Cooper wrote the RFA was also aware of refineries resubmitting petitions for compliance years during which they already were denied exemptions.

“The 10th Circuit likewise addressed this possibility, noting that it would not support a reading of ‘at any time’ under which ‘EPA would also be empowered to grant a re-submitted extension petition for an earlier year even though the agency had previously denied that very petition,'” he said in the letter.

“Moreover, granting petitions for past compliance years would contradict EPA’s longstanding practice of issuing decisions on petitions for small-refinery exemptions for a given compliance year prior to the compliance deadline.
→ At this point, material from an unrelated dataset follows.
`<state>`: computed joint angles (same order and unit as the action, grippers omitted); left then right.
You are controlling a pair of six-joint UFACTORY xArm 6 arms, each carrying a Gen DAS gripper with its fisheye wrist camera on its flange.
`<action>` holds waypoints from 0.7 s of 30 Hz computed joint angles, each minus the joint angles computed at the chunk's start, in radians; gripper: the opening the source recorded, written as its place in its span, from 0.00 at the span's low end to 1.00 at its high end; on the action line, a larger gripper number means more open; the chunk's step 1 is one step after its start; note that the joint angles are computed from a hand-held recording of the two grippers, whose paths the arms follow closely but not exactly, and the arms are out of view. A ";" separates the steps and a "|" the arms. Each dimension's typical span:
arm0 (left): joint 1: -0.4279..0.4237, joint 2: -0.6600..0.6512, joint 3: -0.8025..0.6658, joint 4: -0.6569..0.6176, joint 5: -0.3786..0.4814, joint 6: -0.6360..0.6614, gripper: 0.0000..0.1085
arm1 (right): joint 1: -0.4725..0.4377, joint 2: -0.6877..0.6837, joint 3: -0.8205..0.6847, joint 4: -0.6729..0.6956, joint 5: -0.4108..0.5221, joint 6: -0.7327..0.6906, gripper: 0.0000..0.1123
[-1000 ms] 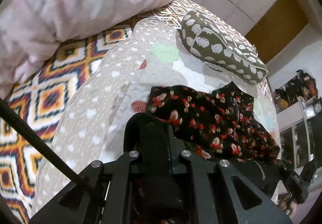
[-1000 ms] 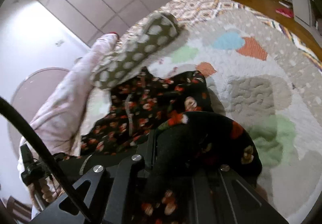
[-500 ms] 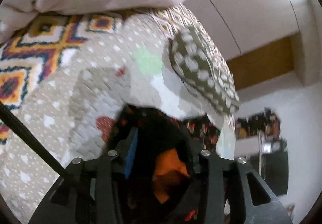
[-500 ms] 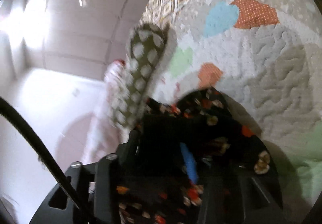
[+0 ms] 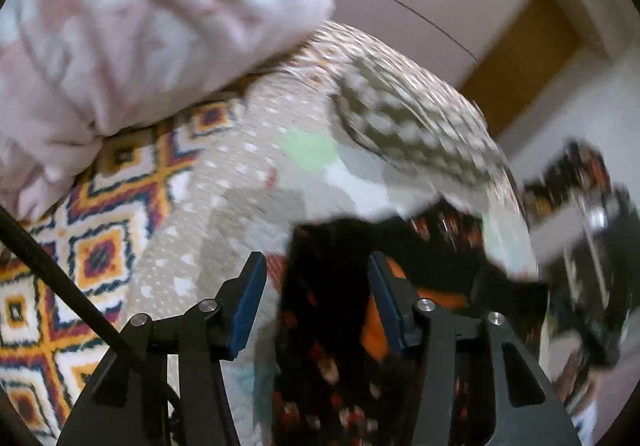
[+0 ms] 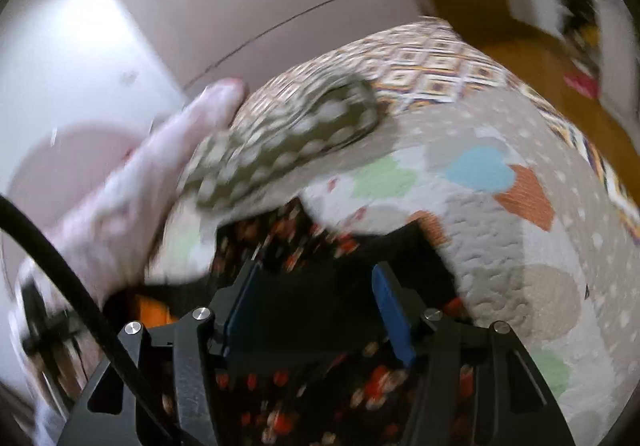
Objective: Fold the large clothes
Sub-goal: 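Carry the hem toward the collar with both grippers, then lay the hem down near the collar and open both grippers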
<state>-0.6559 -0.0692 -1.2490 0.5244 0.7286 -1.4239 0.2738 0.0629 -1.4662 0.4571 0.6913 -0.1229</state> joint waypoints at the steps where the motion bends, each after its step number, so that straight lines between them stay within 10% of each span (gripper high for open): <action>1: -0.015 -0.001 0.003 -0.003 0.001 0.015 0.48 | 0.023 -0.009 0.007 -0.018 0.020 -0.029 0.56; 12: -0.216 -0.099 0.109 0.117 0.251 -0.133 0.48 | 0.338 0.113 -0.094 0.022 0.110 -0.269 0.56; 21: -0.286 -0.139 0.233 0.115 0.234 -0.172 0.48 | 0.502 0.334 -0.368 -0.064 0.200 -0.258 0.55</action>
<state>-0.9414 -0.2085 -1.0160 0.6393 0.9627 -1.5957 0.7761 0.3971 -1.8342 0.3927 0.8909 -0.3812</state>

More generally, granting petitions for past compliance years flatly contradicts EPA’s position that, once annual volume standards have been set and compliance has occurred, modifying those standards, ‘would inappropriately render the standards a moving target.”

In addition, Cooper said the agency continues to not disclose information on its RFS dashboard regarding the requests for exemptions from previous years.

“Clearly, only refiners applying for past-year petitions know what is going on at EPA, while biofuel producers and the general public are again being kept in the dark,” Cooper said in the letter.

“The endless uncertainty of small refinery exemptions being available for any compliance year since the program’s inception, whenever a refinery chooses to petition — be it five, 10, or more years later — would be devastating to farmers and the ethanol industry.”